Provided entries
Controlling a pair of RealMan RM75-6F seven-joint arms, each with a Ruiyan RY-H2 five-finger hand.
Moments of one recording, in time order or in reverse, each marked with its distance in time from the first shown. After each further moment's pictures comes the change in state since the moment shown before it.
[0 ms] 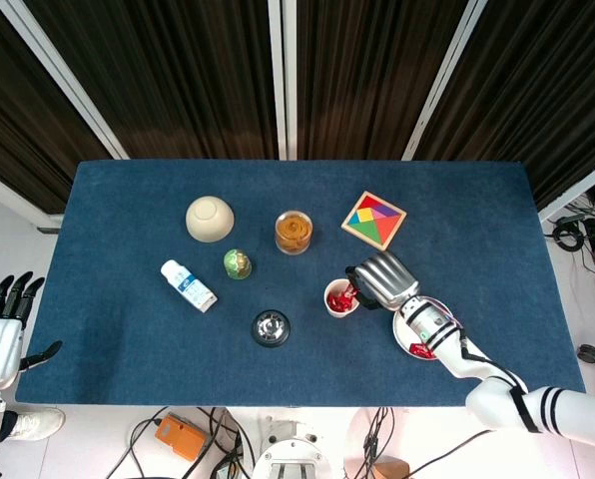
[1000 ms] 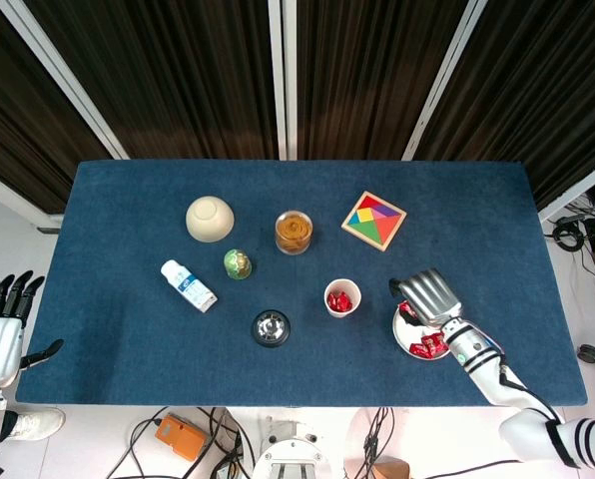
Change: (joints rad) left arm -0.005 -0.028 -0.005 0.046 -0.001 -0.001 -0.041; right arm -0.138 0.096 -0.163 -0.024 -0.016 0.160 -0.070
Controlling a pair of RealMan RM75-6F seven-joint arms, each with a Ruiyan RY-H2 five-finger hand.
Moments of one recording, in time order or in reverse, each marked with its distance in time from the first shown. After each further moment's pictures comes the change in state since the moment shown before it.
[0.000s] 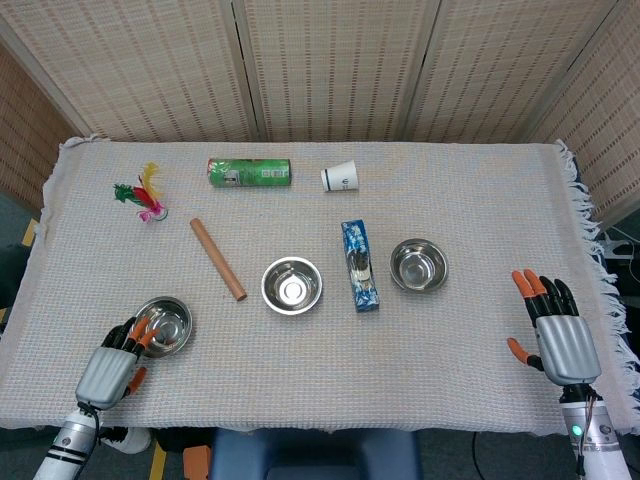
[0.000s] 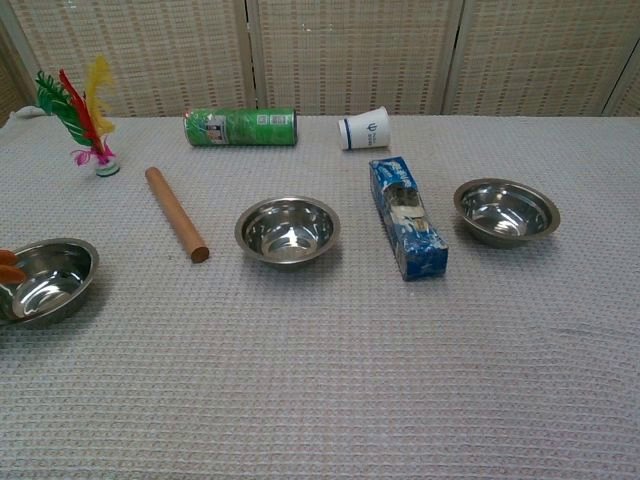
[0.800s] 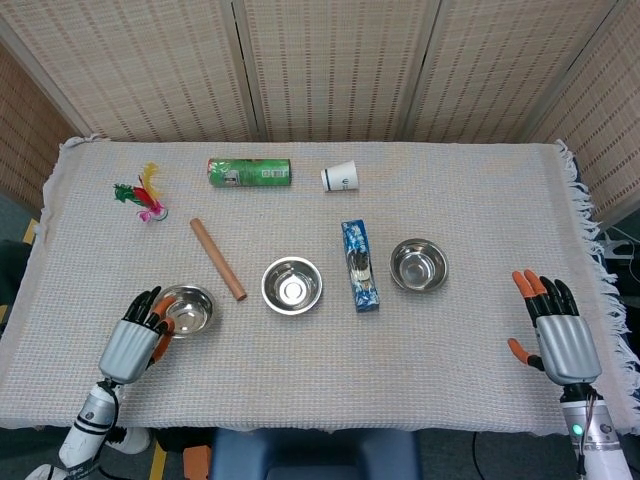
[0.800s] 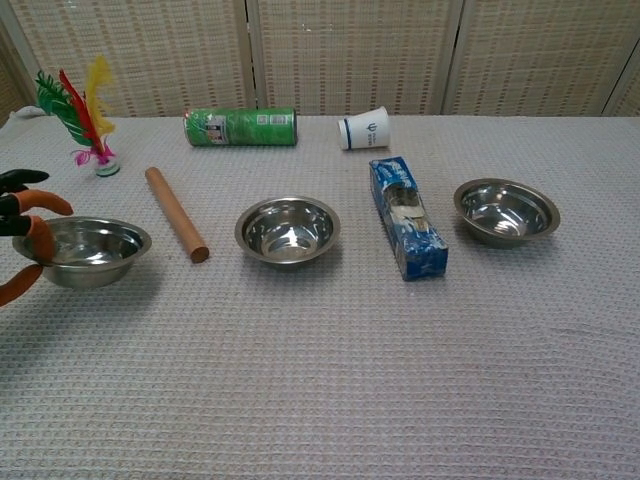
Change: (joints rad) left arm -0.121 -0.224 -0.053 0.378 0.120 0.235 -0.191; right arm 0.002 0.012 0.000 -0.013 0.011 -0.009 0.001
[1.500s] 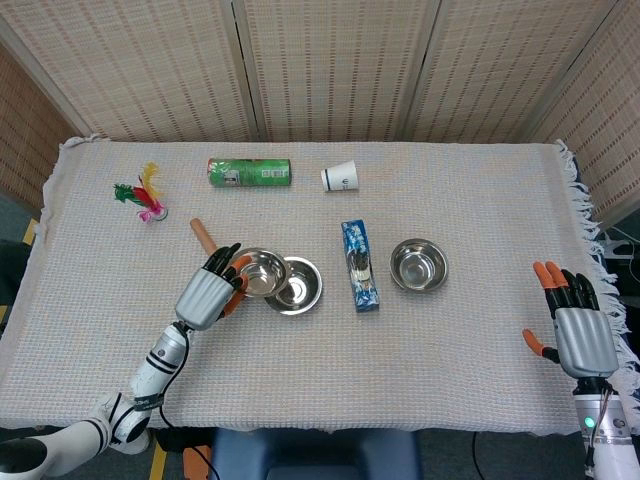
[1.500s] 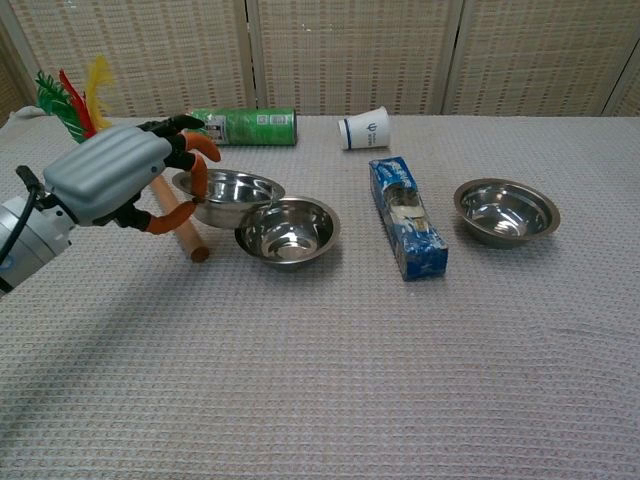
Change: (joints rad) left arm -0.336 -0.103 -0.127 -0.027 -0.046 -0.261 0.000; right arm -0.001 0.016 0.041 0.006 0.074 0.001 0.017
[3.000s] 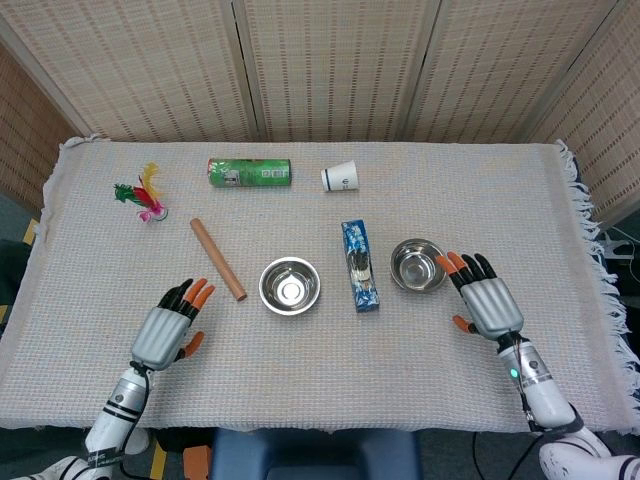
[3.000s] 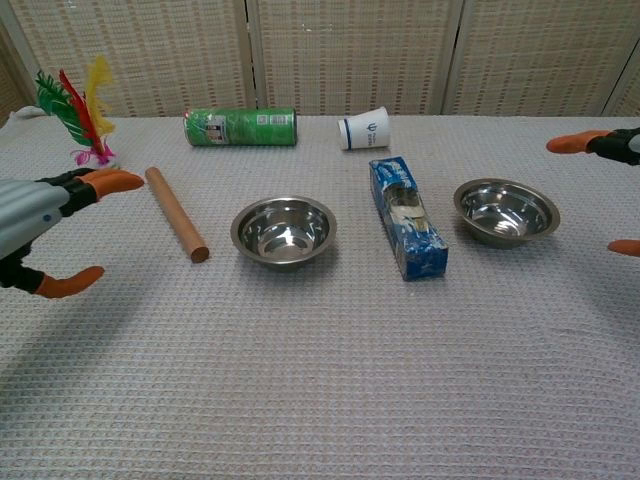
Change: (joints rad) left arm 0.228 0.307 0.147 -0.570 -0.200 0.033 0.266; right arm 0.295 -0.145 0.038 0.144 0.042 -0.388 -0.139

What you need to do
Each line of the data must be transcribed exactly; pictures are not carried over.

Exercise result
Controlling a pair of RealMan RM75-6F seven-joint arms, each with a Ruiyan RY-H2 five-finger hand.
Moments of one recording, in time order or in reverse, each marked with its distance in time from the first shown. After each further moment's pictures comes the change in state since the moment shown before it.
[0 ms] 
[1000 ms] 
Change: (joints rad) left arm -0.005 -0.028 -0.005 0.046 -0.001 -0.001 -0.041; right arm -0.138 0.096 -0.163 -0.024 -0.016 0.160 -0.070
Controlling a pair of RealMan RM75-6F seven-joint arms, each with a Ruiyan RY-H2 five-finger hand.
Moments of one recording, in time order or in reverse, each marked with its distance in time from the first shown. After each further moment's pictures comes the change in state since the moment shown before it.
[0.000s] 
[0.000s] 
[0.800s] 
[0.800s] 
Change: (joints rad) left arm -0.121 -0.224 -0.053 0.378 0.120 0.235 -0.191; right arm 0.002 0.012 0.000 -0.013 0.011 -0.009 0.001
[1.500s] 
[1.500s] 
Change: (joints rad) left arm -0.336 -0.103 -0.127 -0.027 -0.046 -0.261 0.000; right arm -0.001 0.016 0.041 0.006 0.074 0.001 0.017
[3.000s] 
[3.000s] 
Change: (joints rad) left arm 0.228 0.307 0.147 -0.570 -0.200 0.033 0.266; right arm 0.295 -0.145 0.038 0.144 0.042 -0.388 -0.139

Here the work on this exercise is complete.